Raw data section start

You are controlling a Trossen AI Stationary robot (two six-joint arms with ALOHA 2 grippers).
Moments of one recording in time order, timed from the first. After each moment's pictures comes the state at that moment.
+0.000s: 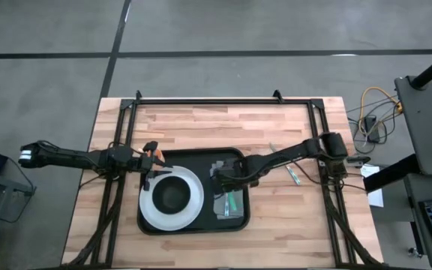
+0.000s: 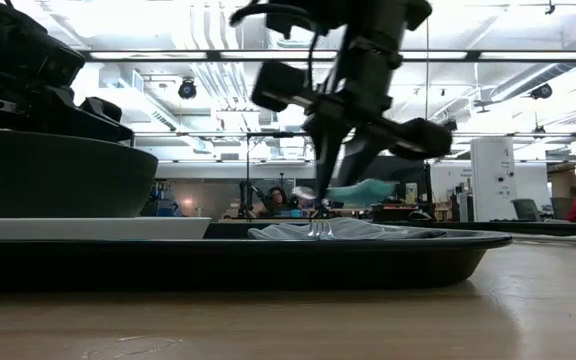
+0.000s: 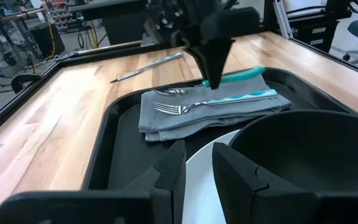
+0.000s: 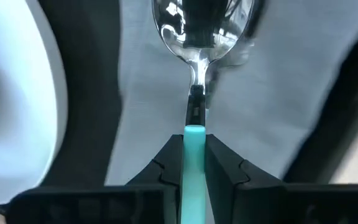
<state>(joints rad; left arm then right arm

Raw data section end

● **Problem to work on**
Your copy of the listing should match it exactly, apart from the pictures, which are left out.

● **Result of this exercise**
You are controlling a Trossen AI Stationary robot (two six-joint arms with ALOHA 2 grippers).
Moments of one recording in time order, timed from the first. After each moment's pictures comes the state at that moment.
+0.000s: 
+0.000s: 
+0.000s: 
+0.000s: 
<state>(joints rad; left arm then right arm

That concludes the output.